É por isso que os projetos do C-Lab costumam dar as caras durante a CES, que é a maior feira de tecnologia do planeta. A empresa não está apenas querendo demonstrar as ideias de seus funcionários para o mundo, também é parte importante do processo ver o que o mundo externo fala sobre os projetos para saber como melhorá-los.

Meu projeto foi validado. E agora?

Ao final do período de incubação, a equipe tem uma escolha: pode voltar para o seu posto de trabalho ou continuar com seu projeto. No entanto, a Samsung Electronics é uma empresa gigantesca, com mais de 300 mil funcionários espalhados pelo mundo. Isso porque a empresa lida com quase todos os tipos de dispositivos eletrônicos: áudio, vídeo, telefonia, computadores, tablets… mesmo assim, boa parte dos projetos do C-Lab não se encaixa dentro dos planos de mercado da Samsung.

Isso não quer dizer que o projeto é abandonado só por não fazer parte de um plano de marketing da Samsung. Justamente por isso, um projeto bem-sucedido no C-Lab pode passar por um “spin-off”: isso significa que o projeto pode ser separado da gigante coreana e começar a operar como uma empresa independente.

No entanto, isso não quer dizer que a Samsung lava completamente as mãos com as novas startups nascidas a partir do spin-off do C-Lab. A partir do momento em que um projeto obtém a “graduação” para se separar da Samsung e virar uma empresa à parte, a coreana continua a apoiar o projeto com investimento em dinheiro e consultoria. A companhia também pode oferecer apoio na divulgação dos projetos por meio de seus canais de relações públicas e marketing.

Reprodução

Mas por que a Samsung gostaria de fazer isso?

Bom, a Samsung não faz isso só por ser boazinha. Quando uma startup surge a partir da C-Lab, a companhia mantém um percentual de participação de 20% na companhia, que pode virar uma fortuna se o projeto for adiante.

Vamos usar o exemplo recente da Uber. A empresa concluiu recentemente seu IPO e colocou suas ações para negociação na bolsa de valores e, na abertura das negociações, a empresa era estimada em nada menos do que US$ 82,4 bilhões.
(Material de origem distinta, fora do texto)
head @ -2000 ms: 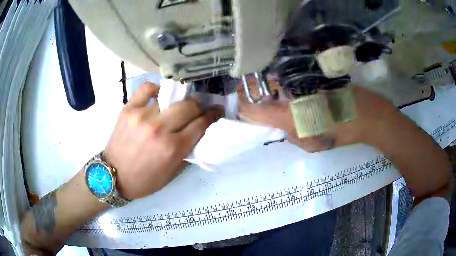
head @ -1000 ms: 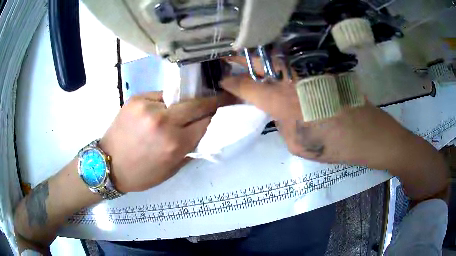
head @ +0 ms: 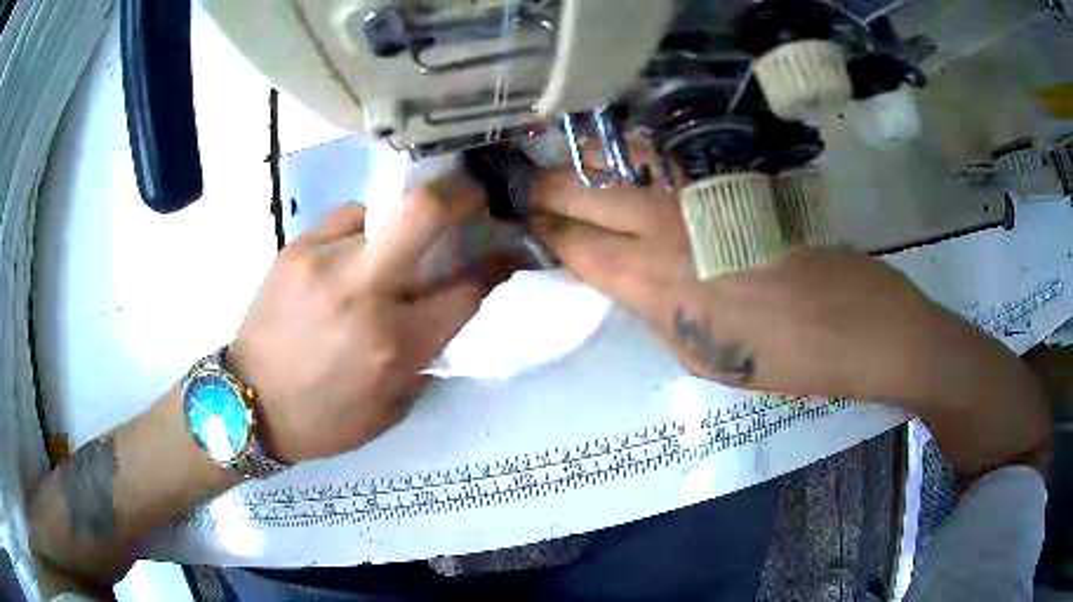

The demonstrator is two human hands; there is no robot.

Agora imagine se a Uber tivesse nascido como parte do C-Lab: 20% desse valor, ou cerca de US$ 16,5 bilhões, pertenceria à Samsung se a empresa decidisse se desfazer de sua participação. A empresa também teria a opção de segurar essas ações esperando uma valorização futura. Tudo isso graças a um pequeno investimento feito em um projeto de um funcionário.
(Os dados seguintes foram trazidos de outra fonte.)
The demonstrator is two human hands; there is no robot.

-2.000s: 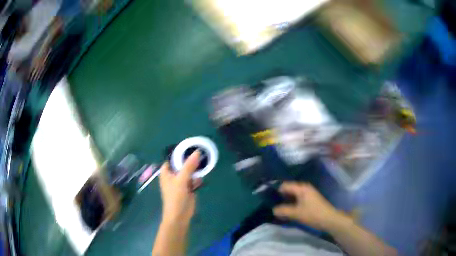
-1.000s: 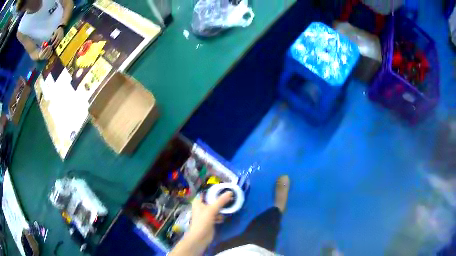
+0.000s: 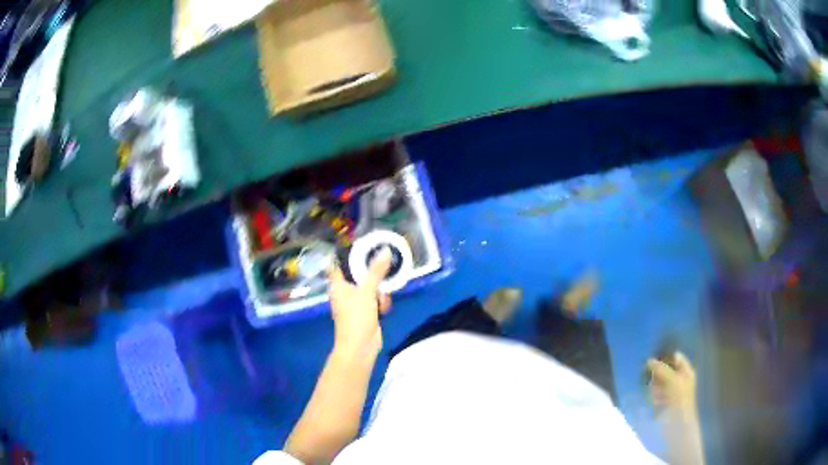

E se o projeto não der certo?

O mundo das startups é cruel: a maioria das empresas não consegue se sustentar no longo prazo, o que é natural. A cultura do Vale do Silício indica que 90% delas não acaba obtendo sucesso e fecha as portas. Não há como garantir que os spin-offs do C-Lab tenham um destino similar.

Neste caso, a Samsung oferece uma rede de proteção para seus ex-funcionários que graduaram projetos do C-Lab ao nível de empresas independentes. Mesmo que seus planos naufraguem, eles ainda têm a oportunidade de voltar para a Samsung e continuar em seu antigo posto de trabalho.